SELinux denials often look like cryptic permission errors in application logs. They actually appear in the journal with a specific tag. Run journalctl -t setroubleshoot to see human-readable summaries of SELinux blocks. Read those summaries before disabling SELinux entirely. The policy usually points to a missing file context or a misconfigured port.

Config files in /etc/ are user-modified. Files in /usr/lib/ ship with the package. Edit /etc/systemd/journald.conf. Never edit /usr/lib/systemd/journald.conf. Package updates will overwrite changes in /usr/lib/ and silently break your configuration.
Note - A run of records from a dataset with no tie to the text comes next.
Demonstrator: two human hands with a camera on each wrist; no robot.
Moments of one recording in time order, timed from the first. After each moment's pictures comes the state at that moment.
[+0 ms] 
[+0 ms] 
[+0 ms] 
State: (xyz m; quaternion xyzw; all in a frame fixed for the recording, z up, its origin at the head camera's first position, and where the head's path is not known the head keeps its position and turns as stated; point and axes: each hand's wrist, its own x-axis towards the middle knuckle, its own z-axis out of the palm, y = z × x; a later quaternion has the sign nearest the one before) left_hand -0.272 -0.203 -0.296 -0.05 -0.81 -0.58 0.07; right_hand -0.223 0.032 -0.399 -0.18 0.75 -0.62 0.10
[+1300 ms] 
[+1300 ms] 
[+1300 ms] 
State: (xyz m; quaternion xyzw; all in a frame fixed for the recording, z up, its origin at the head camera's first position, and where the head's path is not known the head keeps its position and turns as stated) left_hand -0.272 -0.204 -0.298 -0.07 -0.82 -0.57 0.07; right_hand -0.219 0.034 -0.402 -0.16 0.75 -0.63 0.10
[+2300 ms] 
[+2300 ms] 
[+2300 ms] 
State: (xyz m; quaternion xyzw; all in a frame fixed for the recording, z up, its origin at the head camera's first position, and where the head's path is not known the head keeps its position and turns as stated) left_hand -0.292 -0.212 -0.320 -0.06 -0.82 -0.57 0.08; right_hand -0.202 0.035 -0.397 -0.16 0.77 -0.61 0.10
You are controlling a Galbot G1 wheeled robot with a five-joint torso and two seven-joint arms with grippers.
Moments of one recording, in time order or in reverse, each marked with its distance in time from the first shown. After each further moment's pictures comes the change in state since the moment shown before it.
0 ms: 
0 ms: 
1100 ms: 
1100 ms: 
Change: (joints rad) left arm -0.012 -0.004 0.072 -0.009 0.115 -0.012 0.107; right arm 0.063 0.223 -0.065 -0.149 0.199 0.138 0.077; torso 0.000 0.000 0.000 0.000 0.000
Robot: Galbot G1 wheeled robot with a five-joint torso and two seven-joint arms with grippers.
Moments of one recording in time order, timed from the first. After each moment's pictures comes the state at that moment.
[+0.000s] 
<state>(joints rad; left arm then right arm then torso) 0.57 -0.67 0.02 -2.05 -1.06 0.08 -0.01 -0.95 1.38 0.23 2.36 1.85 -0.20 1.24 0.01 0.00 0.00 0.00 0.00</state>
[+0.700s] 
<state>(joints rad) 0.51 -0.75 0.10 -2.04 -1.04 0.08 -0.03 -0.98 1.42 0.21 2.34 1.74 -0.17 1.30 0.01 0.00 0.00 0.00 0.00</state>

If you see Failed to get D-Bus connection: No such file or directory when running journalctl, your system is likely booted in rescue mode or the D-Bus daemon failed to start. Check systemctl status dbus and verify that the system reached multi-user target.

Run journalctl -xe first. Read the actual error before guessing.

When to use this vs alternatives

Use journalctl when you need to troubleshoot service failures, track boot progress, or search across multiple log sources at once. Use dmesg when you only care about raw kernel ring buffer output during early hardware initialization. Use traditional /var/log/ files when dealing with legacy daemons, audit trails, or third-party software that does not integrate with systemd. Use cockpit when you want a web-based log viewer for remote servers without SSH access. Use logrotate when you need to manage plain-text log files that grow indefinitely and require compression or archival.